Please reproduce the entries exactly as they appear below, but not the pictures.

###

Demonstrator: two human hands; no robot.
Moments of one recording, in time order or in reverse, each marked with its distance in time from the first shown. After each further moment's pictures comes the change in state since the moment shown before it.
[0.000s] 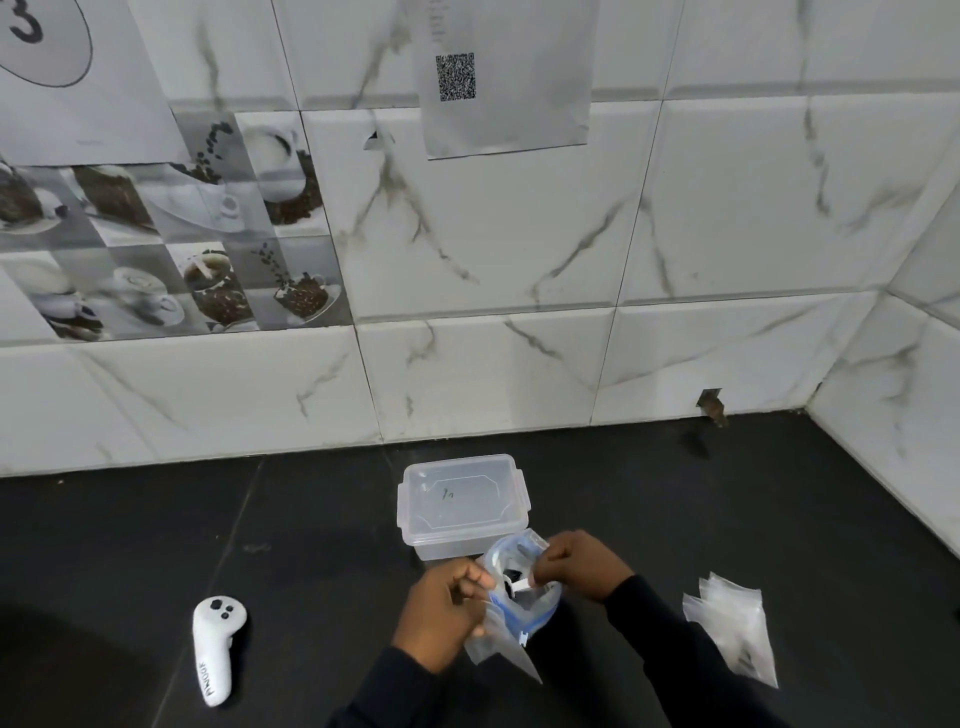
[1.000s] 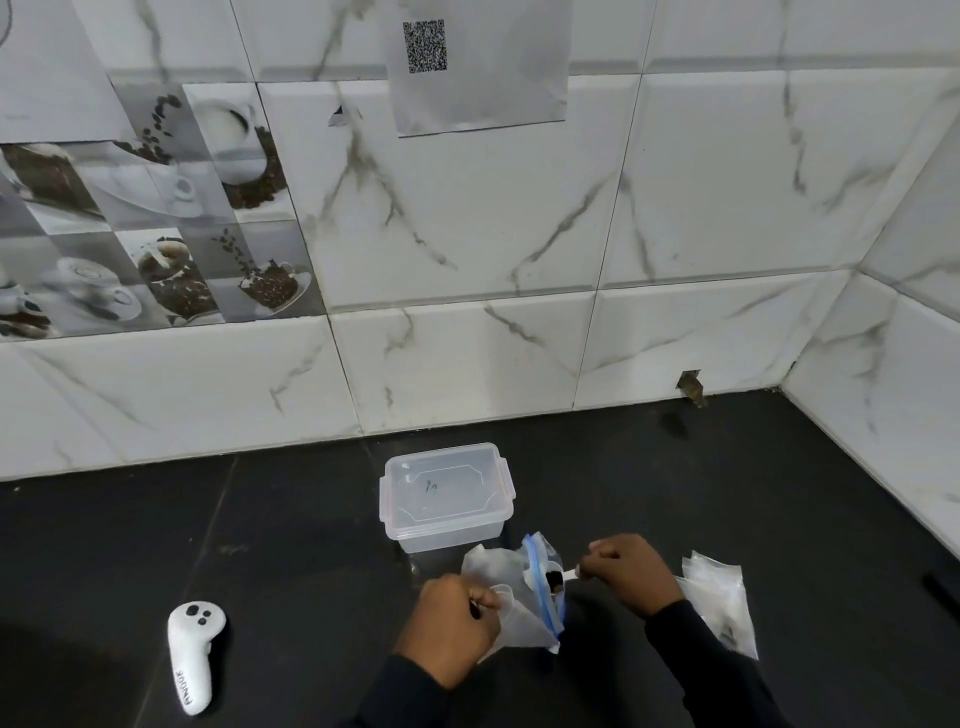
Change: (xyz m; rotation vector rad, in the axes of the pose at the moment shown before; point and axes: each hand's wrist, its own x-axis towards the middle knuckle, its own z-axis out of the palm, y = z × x) left_hand -0.006 0.003 0.021 0.526 -0.034 0.127; right_hand -0.027 0.055 -0.016 0.071 0.309 0.103
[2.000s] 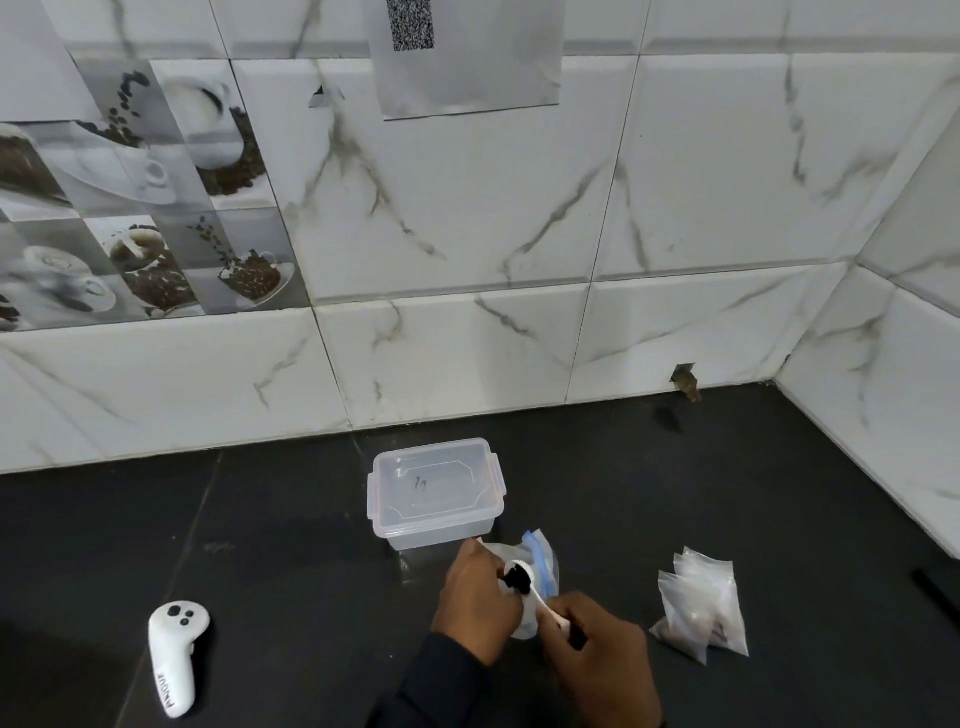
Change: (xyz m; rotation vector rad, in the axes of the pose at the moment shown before) left_hand 0.024 0.036 0.028 -0.022 0.072 -0.107; right_hand -0.103 -0.033 0.046 0.070 0.272 -0.286
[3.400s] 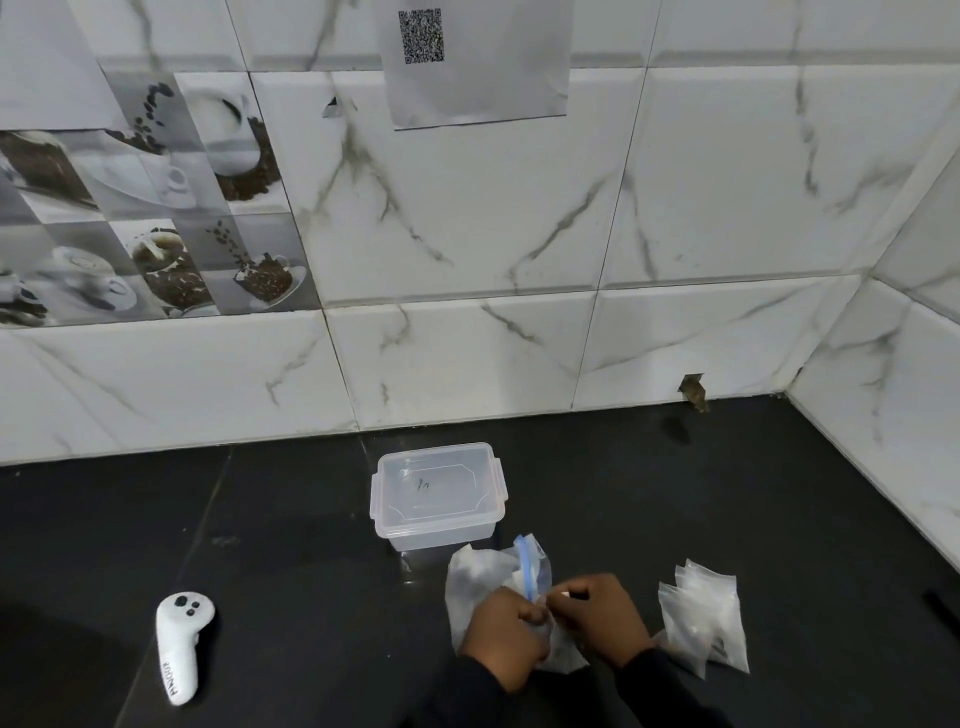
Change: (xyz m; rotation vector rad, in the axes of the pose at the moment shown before) left_hand -0.005 -0.003 0.043 -0.171 -0.257 -0.083; right_hand 0.066 0.059 -0.002 0.033 -0.348 0.255
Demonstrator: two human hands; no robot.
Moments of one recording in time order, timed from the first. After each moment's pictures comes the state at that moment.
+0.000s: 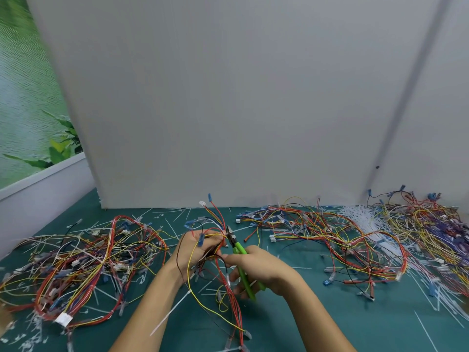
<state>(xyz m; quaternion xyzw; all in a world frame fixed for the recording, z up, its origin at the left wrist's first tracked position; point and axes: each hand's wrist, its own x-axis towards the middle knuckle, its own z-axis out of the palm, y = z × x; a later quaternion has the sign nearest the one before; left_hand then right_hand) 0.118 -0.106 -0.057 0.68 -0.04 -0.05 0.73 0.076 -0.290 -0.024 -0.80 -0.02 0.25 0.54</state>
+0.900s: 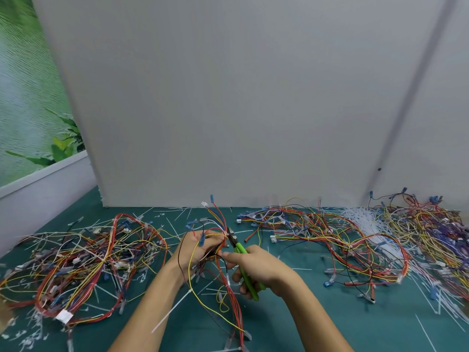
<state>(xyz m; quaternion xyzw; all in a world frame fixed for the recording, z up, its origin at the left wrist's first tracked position) 0.115 -0.107 -0.054 0.66 -0.01 -0.06 0.74 0.075 -0.289 -0.024 -0.81 -0.02 0.24 0.53</state>
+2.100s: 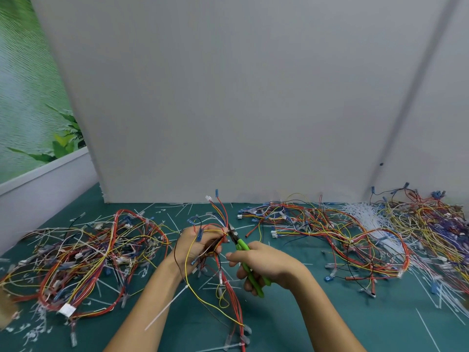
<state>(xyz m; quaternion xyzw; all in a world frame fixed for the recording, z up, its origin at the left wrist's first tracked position) 0.120 -0.103 -0.062 0.63 -0.06 -0.08 0.77 0.071 -0.299 -0.015 -0.82 -0.05 0.27 0.50</state>
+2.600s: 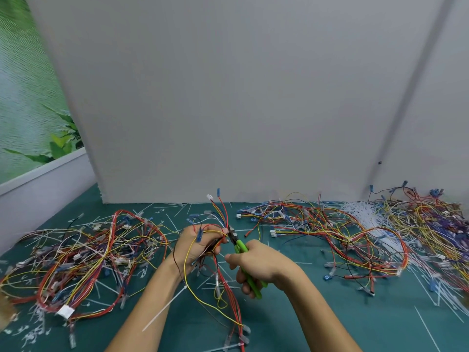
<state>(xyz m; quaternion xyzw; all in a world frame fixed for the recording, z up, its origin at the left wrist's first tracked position) 0.119 -0.107 -0.061 0.67 -0.06 -0.05 0.74 0.065 -0.291 -0.013 -0.84 -0.04 0.25 0.49</state>
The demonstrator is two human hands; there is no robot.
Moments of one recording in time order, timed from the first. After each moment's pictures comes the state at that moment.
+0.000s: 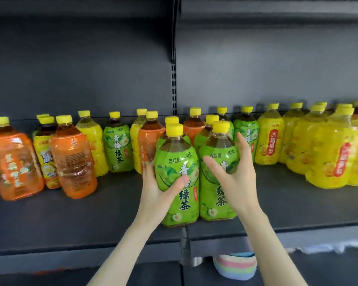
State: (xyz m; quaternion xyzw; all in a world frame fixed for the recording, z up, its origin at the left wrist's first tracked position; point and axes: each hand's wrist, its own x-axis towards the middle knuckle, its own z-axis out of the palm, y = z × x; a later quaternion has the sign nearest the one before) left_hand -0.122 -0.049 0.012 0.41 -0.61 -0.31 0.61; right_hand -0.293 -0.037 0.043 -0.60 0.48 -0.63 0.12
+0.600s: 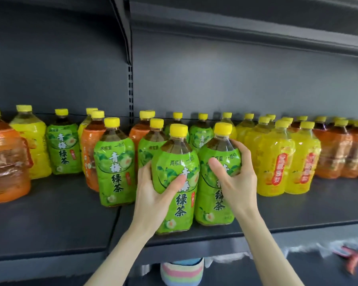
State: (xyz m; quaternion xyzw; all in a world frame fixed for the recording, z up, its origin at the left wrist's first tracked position) left_hand -0.250 -0.040 0.018 0.38 -0.60 -0.28 0.65; right_hand -0.423 -0.039 0.042 -0.57 0.48 -0.66 0.10
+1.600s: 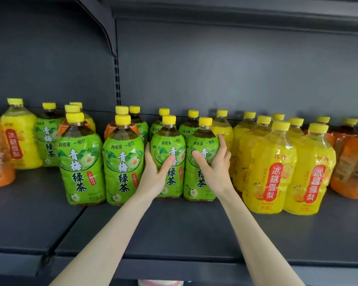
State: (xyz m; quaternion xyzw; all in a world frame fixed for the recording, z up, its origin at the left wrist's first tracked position) left_hand -0.339 -0.142 0.019 0.49 -0.58 -0.27 0.59; right_hand -0.495 -0.150 0.036 -0.63 0.50 -0.56 0.20
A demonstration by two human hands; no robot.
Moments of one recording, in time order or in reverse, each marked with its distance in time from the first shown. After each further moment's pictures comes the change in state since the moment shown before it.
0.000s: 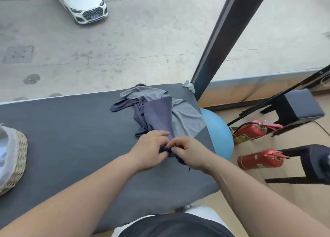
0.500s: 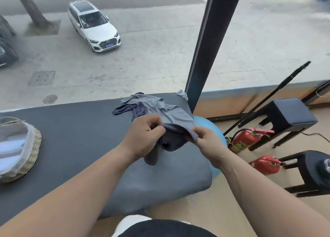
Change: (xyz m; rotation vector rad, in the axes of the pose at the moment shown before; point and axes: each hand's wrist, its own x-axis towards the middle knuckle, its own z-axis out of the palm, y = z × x) left_hand -0.072 0.151 -0.024 -0.506 0.437 -0.010; right_hand -0.108 0.050 -0.060 0.181 0.268 -0.221
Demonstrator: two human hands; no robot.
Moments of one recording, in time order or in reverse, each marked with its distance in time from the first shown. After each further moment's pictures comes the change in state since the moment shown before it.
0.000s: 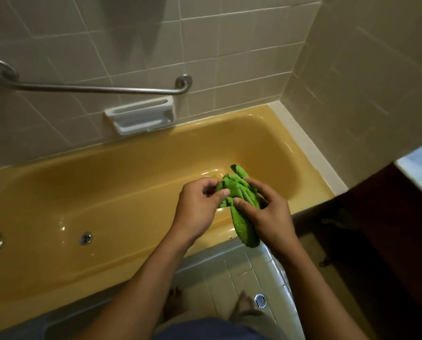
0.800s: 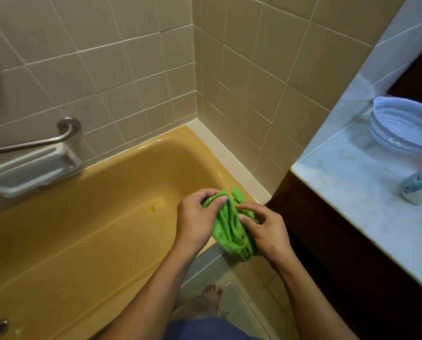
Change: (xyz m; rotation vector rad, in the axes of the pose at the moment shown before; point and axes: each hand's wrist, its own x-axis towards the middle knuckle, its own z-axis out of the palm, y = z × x) left_hand 0.090 0.050 0.310 0.053 -0.058 0.084; right_hand 0.066 0.080 -0.298 -0.101 0.263 0.023
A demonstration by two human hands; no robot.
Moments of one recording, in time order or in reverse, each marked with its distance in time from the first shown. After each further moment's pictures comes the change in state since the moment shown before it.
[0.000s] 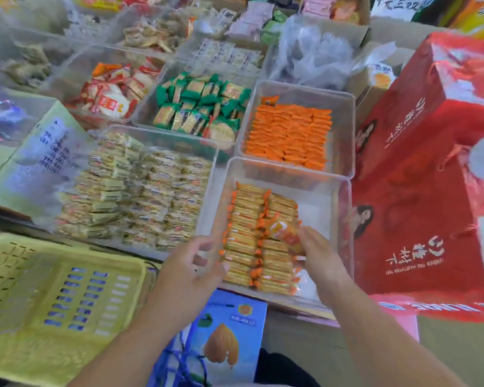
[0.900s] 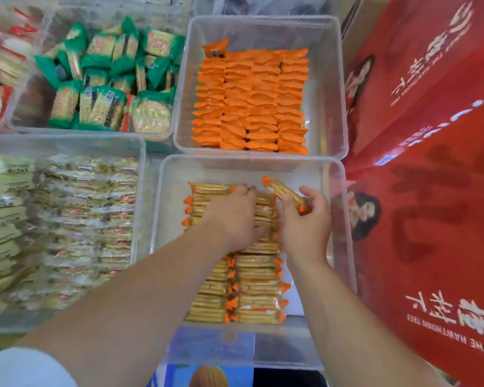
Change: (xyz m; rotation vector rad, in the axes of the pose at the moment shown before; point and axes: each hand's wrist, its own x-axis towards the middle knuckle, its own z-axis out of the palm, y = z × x) left_hand 0.224 0.048 0.162 0.973 -0.478 0.336; right_hand 0.141 0.025 -0.001 0.074 0.596 -0.126
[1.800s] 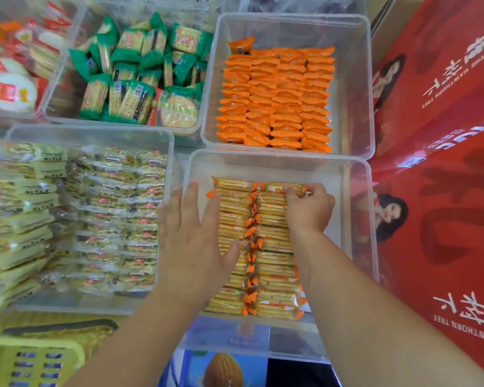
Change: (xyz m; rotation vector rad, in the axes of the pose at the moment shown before) left_hand -0.119 -0.039 0.003 0.030 0.444 -0.252; right_hand 0.030 0.015 0.050 -0.307 0.016 0.122
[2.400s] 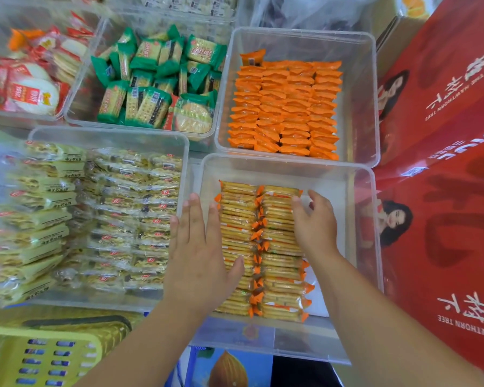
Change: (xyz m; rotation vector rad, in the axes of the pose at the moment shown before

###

**WORKED SOLUTION**
Demonstrator: two human hands; no robot.
Moments of one recording, in time order or in reverse, each marked with its distance in time from the first shown. After each further moment's pictures comes the change in state since the moment shown before it.
[0.000s] 
[1.000s] 
Change: (xyz m; rotation vector rad, in the axes of the pose at the moment shown before; point and axes: each hand's wrist, its own x-axis towards the middle knuckle, its own z-axis out of the palm, y = z × x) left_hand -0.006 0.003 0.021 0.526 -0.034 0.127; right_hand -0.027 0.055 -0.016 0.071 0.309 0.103
[2.000s] 
Change: (xyz m; rotation vector rad, in the axes of the pose at the moment shown before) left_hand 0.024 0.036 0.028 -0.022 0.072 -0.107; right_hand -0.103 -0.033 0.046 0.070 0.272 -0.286
[3.400s] 
Change: (xyz m; rotation vector rad, in the axes of the pose at the moment shown before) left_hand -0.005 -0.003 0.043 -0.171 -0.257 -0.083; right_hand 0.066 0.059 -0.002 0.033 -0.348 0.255
Demonstrator: two human hands; no robot.
Moments of one recording in time order, timed from the first. After each moment's pictures comes the state at that moment.
+0.000s: 
<state>(xyz m; quaternion xyzw; all in a world frame fixed for the recording, z up, its origin at the left wrist's first tracked position; point and axes: each hand's wrist, its own x-axis towards the middle knuckle, its own z-axis out of the palm, y = z × x; a later quaternion has the sign nearest the one before; left_hand then right_hand) 0.118 -0.106 -0.057 0.68 -0.04 -0.05 0.73 0.076 -0.290 -0.024 -0.80 -0.02 0.25 0.54</state>
+0.900s: 
<state>(xyz m; quaternion xyzw; all in a world frame fixed for the recording, z up, its origin at the left wrist's first tracked position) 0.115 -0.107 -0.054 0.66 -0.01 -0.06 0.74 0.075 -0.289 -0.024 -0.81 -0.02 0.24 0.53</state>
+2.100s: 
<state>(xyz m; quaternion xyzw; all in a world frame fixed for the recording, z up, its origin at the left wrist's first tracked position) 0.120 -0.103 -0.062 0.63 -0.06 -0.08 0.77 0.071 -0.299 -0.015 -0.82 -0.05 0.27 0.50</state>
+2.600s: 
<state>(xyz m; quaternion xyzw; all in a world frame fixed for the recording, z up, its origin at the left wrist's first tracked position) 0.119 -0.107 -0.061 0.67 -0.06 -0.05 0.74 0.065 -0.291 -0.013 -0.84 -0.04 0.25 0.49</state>
The demonstrator is two human hands; there is no robot.
Moments of one recording in time order, timed from the first. After each moment's pictures comes the state at that moment.
+0.000s: 
State: (xyz m; quaternion xyzw; all in a world frame fixed for the recording, z up, its origin at the left wrist's first tracked position; point and axes: each hand's wrist, its own x-axis towards the middle knuckle, its own z-axis out of the palm, y = z × x; a later quaternion has the sign nearest the one before) left_hand -0.122 -0.049 0.012 0.41 -0.61 -0.31 0.61; right_hand -0.293 -0.037 0.043 -0.60 0.48 -0.63 0.12
+0.600s: 
State: (xyz m; quaternion xyzw; all in a world frame fixed for the recording, z up, its origin at the left wrist's first tracked position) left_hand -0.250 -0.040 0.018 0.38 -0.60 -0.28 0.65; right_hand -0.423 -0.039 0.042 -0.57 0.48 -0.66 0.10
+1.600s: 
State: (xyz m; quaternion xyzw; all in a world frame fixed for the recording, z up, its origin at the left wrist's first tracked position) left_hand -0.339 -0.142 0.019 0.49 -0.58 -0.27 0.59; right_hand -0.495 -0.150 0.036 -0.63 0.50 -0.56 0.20
A demonstration by two human hands; no robot.
Moments of one recording, in time order or in reverse, each marked with its distance in time from the first shown. After each further moment's pictures comes the change in state since the moment shown before it.
0.000s: 
0.500s: 
Change: (xyz m; rotation vector rad, in the axes of the pose at the moment shown before; point and axes: each hand's wrist, its own x-axis towards the middle knuckle, its own z-axis out of the palm, y = z × x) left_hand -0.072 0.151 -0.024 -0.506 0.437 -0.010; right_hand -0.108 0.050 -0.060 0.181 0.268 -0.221
Demonstrator: two human hands; no robot.
Moments of one recording, in time order or in reverse, each marked with its distance in time from the first shown. After each further moment's pictures comes the change in state since the moment shown before it.
0.000s: 
0.800s: 
Change: (xyz m; rotation vector rad, in the axes of the pose at the moment shown before; point and axes: each hand's wrist, its own x-axis towards the middle knuckle, its own z-axis out of the palm, y = z × x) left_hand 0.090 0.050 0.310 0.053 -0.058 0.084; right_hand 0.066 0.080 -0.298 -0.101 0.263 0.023
A demonstration by two human hands; no robot.
Moments of one recording, in time order or in reverse, each marked with its distance in time from the first shown. After each further moment's pictures comes the change in state since the moment shown before it.
[0.000s] 
[0.900s] 
Change: (xyz m; rotation vector rad, in the axes of the pose at the moment shown before; point and axes: each hand's wrist, its own x-axis towards the middle knuckle, its own z-axis out of the palm, y = z × x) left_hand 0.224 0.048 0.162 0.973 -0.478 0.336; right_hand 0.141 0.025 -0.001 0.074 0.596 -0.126
[1.800s] 
Change: (xyz m; rotation vector rad, in the axes of the pose at the moment shown before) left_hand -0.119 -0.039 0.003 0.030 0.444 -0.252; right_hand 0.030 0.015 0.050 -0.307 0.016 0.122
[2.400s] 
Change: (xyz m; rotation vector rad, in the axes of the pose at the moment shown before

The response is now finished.